SÃO PAULO - A tragédia de Newtown que resultou na morte de 27 pessoas nos toca mais profundamente do que outros tiroteios em escolas porque 20 das vítimas eram crianças de apenas 6 ou 7 anos. O atirador não só roubou a vida de quase três dezenas de seres humanos como também atentou contra a ideia de infância, que, para nós, modernos, carrega algo de sagrado.
É interessante que nem sempre foi assim. O historiador Philippe Ariès, por exemplo, chegou a sustentar que o amor que, hoje, sentimos pelos nossos filhos é uma criação recente. Durante a Idade Média, diz ele, crianças eram vistas como adultos em miniatura. Elas podiam ser vendidas e até enforcadas como adultos, caso cometessem algum crime. Os pais não ligavam muito se morressem. Não havia nada de específico na infância.

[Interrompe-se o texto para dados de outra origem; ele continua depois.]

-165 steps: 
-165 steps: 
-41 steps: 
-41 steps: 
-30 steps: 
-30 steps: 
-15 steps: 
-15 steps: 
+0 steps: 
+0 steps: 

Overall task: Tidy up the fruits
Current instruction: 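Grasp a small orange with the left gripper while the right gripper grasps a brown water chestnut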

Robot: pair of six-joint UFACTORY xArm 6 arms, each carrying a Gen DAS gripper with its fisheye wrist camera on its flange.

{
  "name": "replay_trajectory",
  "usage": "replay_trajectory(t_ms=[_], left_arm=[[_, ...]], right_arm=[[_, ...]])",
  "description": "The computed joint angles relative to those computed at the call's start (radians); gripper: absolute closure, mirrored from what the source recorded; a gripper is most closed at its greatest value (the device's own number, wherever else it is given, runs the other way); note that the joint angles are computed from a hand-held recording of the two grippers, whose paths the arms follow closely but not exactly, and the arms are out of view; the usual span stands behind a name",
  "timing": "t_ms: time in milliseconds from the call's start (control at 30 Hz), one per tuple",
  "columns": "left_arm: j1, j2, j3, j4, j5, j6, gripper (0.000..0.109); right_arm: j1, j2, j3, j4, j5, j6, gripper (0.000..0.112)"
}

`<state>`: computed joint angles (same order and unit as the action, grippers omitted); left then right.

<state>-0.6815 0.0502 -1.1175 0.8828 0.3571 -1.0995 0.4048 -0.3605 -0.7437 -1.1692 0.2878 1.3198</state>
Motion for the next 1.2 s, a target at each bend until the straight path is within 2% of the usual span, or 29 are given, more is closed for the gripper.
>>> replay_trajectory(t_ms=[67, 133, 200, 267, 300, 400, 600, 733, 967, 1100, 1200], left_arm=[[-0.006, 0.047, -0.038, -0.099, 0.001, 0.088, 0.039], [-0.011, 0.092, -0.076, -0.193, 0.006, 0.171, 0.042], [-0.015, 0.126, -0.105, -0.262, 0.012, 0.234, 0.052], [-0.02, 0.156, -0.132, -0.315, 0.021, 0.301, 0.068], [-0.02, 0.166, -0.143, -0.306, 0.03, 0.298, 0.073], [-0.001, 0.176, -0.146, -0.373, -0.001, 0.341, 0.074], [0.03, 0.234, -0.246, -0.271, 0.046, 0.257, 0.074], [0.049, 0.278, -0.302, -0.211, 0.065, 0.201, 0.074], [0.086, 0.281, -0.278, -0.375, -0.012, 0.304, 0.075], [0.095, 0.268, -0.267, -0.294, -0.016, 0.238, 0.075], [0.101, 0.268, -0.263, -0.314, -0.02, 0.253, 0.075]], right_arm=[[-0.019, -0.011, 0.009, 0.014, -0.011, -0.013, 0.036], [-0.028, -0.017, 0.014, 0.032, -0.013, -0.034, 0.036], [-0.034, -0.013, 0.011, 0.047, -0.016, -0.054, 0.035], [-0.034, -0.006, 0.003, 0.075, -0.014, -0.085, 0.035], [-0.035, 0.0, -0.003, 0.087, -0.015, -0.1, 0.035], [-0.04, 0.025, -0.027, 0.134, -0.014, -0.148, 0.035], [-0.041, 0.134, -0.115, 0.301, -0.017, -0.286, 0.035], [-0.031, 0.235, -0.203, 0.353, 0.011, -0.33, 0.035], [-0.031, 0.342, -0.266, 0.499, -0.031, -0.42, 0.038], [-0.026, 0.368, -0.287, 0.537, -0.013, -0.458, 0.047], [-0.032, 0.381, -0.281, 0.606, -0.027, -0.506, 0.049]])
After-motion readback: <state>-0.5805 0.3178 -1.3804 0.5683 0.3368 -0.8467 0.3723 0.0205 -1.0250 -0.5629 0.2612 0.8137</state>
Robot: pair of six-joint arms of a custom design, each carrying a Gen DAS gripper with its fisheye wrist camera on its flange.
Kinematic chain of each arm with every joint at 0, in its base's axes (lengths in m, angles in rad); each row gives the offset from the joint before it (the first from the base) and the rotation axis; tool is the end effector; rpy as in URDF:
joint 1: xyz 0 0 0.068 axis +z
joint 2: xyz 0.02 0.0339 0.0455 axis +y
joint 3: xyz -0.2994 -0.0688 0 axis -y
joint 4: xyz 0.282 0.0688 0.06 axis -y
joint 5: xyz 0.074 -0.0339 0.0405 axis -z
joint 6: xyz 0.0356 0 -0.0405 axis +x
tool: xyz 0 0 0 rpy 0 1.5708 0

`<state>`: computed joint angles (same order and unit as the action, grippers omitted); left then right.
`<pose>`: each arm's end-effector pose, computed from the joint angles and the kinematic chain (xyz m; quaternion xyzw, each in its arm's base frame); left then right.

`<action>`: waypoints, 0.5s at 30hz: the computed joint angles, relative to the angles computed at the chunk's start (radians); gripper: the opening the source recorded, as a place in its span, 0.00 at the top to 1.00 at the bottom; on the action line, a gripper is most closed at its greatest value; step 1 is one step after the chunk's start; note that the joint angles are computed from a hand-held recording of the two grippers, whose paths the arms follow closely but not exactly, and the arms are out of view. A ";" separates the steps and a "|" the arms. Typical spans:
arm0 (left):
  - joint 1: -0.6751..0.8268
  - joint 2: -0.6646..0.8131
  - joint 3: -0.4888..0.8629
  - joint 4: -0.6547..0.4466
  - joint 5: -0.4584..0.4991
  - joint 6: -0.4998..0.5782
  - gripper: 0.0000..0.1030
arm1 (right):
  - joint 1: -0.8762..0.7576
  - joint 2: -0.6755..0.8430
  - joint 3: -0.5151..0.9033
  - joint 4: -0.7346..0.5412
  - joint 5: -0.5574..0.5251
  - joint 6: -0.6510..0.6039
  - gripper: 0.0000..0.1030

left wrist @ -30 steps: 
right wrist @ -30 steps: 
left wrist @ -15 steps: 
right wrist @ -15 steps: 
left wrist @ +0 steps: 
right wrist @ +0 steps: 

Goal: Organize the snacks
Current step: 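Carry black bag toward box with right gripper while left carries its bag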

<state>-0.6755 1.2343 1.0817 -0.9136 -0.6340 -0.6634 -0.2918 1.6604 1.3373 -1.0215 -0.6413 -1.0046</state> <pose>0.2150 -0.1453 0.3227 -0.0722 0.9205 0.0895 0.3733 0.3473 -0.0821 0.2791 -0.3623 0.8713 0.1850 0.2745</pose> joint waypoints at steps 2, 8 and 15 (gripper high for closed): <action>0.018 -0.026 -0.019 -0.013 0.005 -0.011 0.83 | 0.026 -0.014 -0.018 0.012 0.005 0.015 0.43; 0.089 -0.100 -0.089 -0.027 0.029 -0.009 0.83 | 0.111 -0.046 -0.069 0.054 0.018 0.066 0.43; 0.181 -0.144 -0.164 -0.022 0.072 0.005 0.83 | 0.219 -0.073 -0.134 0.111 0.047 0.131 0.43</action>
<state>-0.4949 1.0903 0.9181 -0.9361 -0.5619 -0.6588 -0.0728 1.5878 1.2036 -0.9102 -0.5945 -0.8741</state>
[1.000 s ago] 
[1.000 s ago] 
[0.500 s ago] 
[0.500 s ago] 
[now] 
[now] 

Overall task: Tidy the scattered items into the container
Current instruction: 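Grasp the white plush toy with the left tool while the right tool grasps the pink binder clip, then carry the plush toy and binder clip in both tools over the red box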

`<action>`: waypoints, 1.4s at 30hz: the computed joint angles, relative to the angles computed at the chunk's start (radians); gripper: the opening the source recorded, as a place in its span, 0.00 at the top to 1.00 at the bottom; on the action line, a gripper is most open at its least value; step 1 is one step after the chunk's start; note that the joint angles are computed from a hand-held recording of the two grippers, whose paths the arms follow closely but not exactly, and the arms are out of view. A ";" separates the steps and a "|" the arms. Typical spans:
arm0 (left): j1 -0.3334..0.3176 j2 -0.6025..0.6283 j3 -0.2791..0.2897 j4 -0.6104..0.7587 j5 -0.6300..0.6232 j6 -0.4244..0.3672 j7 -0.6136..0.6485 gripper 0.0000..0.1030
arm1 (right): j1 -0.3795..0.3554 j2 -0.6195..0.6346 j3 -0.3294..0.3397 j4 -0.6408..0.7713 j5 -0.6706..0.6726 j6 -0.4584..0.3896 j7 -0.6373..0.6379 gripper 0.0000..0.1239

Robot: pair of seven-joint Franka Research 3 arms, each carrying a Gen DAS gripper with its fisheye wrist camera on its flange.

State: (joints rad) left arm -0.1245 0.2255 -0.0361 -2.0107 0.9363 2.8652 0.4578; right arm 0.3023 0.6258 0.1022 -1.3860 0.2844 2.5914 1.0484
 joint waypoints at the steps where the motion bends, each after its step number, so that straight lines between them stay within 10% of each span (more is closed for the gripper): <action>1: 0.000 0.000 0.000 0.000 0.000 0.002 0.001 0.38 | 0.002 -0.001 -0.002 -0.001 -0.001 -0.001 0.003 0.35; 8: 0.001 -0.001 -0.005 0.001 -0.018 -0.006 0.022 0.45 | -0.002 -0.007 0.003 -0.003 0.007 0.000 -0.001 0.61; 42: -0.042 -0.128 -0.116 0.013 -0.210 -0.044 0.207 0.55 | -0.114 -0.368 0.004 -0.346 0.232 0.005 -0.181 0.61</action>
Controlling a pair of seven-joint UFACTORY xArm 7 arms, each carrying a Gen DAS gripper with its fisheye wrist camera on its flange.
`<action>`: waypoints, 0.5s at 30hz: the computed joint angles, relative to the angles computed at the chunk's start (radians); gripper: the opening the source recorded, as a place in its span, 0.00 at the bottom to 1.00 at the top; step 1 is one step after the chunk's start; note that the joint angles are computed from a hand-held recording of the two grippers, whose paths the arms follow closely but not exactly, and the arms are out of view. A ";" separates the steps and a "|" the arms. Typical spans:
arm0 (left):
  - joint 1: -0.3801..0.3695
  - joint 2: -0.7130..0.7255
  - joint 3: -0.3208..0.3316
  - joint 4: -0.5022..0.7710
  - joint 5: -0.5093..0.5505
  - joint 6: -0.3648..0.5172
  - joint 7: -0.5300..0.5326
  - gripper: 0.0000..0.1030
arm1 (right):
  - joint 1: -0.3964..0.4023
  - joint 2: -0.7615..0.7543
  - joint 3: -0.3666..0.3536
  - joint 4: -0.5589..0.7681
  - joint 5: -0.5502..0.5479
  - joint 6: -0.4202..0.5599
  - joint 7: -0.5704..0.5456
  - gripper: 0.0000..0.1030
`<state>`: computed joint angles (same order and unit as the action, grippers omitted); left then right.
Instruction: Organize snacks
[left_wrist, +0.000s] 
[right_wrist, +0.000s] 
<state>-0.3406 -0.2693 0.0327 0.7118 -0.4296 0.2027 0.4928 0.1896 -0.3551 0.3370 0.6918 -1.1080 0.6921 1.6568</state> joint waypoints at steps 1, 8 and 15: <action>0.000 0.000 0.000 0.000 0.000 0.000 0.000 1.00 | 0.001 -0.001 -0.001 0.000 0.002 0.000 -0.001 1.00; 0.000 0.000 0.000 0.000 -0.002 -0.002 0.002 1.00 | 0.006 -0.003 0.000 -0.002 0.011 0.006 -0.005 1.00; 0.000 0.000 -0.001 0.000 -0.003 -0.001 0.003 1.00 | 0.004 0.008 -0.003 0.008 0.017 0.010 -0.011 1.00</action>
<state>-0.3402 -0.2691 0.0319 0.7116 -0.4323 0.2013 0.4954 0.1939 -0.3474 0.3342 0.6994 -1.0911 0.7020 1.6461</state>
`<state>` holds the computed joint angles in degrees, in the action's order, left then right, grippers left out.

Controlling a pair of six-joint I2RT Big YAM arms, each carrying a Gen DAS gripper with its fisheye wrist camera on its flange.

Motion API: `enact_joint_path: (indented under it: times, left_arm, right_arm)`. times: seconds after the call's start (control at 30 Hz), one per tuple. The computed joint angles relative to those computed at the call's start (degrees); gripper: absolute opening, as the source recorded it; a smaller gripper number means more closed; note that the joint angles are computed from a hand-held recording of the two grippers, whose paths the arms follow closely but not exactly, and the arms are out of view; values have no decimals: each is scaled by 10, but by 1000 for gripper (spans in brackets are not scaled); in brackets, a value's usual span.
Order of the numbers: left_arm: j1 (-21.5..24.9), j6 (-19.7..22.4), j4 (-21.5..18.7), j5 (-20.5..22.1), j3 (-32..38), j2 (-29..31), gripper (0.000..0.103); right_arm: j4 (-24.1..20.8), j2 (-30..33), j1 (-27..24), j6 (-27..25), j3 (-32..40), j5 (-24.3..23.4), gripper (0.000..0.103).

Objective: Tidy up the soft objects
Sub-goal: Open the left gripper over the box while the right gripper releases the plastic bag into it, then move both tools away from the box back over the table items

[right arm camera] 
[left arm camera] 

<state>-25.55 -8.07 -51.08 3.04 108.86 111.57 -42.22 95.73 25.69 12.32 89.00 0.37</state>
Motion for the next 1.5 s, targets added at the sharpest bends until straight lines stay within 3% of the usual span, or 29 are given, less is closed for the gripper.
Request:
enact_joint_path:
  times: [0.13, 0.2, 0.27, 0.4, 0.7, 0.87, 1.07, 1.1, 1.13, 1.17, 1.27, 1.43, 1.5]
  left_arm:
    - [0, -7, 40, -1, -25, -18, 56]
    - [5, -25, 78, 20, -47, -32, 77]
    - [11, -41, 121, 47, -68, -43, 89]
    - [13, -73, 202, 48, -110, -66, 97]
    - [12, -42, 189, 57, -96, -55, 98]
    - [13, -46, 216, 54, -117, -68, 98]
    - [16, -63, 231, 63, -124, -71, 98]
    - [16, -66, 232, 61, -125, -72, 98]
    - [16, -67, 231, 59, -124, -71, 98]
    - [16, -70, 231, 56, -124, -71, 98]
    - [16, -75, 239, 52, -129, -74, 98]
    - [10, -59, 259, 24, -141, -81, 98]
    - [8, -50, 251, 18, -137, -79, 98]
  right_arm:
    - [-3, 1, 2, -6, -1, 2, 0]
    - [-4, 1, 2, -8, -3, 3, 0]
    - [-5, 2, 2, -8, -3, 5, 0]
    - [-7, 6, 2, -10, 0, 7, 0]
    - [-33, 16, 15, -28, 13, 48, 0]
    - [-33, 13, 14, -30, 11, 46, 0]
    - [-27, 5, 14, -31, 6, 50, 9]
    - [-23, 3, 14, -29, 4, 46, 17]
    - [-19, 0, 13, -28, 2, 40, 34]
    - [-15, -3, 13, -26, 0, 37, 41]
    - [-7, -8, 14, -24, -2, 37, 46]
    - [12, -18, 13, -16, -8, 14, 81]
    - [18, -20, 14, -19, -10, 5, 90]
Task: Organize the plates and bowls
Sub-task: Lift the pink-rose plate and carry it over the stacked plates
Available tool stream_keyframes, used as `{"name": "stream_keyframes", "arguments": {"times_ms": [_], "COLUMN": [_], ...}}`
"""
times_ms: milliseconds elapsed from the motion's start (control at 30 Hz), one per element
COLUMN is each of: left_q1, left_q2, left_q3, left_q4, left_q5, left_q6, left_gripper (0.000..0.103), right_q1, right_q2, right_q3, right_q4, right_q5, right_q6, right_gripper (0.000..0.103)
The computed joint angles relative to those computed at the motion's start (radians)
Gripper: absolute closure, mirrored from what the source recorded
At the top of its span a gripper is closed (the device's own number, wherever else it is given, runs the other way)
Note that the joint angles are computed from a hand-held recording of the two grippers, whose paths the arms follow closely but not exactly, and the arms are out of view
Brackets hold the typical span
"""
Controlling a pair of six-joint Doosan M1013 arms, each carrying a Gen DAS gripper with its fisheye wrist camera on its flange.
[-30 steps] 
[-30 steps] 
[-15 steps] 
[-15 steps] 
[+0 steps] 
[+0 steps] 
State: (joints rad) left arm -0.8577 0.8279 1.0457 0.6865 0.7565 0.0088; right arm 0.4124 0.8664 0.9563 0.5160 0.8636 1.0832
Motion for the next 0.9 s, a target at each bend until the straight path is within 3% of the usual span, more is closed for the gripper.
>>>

Recentemente, os métodos e certas conclusões de Ariès foram objeto de duras críticas, muitas das quais parecem procedentes. Mas a noção de que, da Idade Média para cá, emergiu um novo conceito de infância permanece solidamente de pé.
No campo das ideias, dois dos principais responsáveis pela mudança são John Locke (1632-1704) e Jean-Jacques Rousseau (1712-78). O primeiro veio com a concepção de que a mente humana é uma "tabula rasa", que precisa ser preenchida com civilização. Já o segundo sustentou o ideal romântico de que crianças conservam uma espécie de pureza original que tem de ser protegida da corrupção do mundo adulto.
Embora incompatíveis entre si, ambas as teorias implicam que a infância tem uma especificidade e abrem as portas para a educação, a convicção de que podemos e devemos moldar a mente dos pimpolhos.
Pelo que sabemos hoje, tanto a "tabula rasa" como o ideal da pureza infantil não fazem muito sentido, mas isso agora é irrelevante. A ideia de que as crianças ocupam um espaço especial -quase sagrado- já está encravada na modernidade.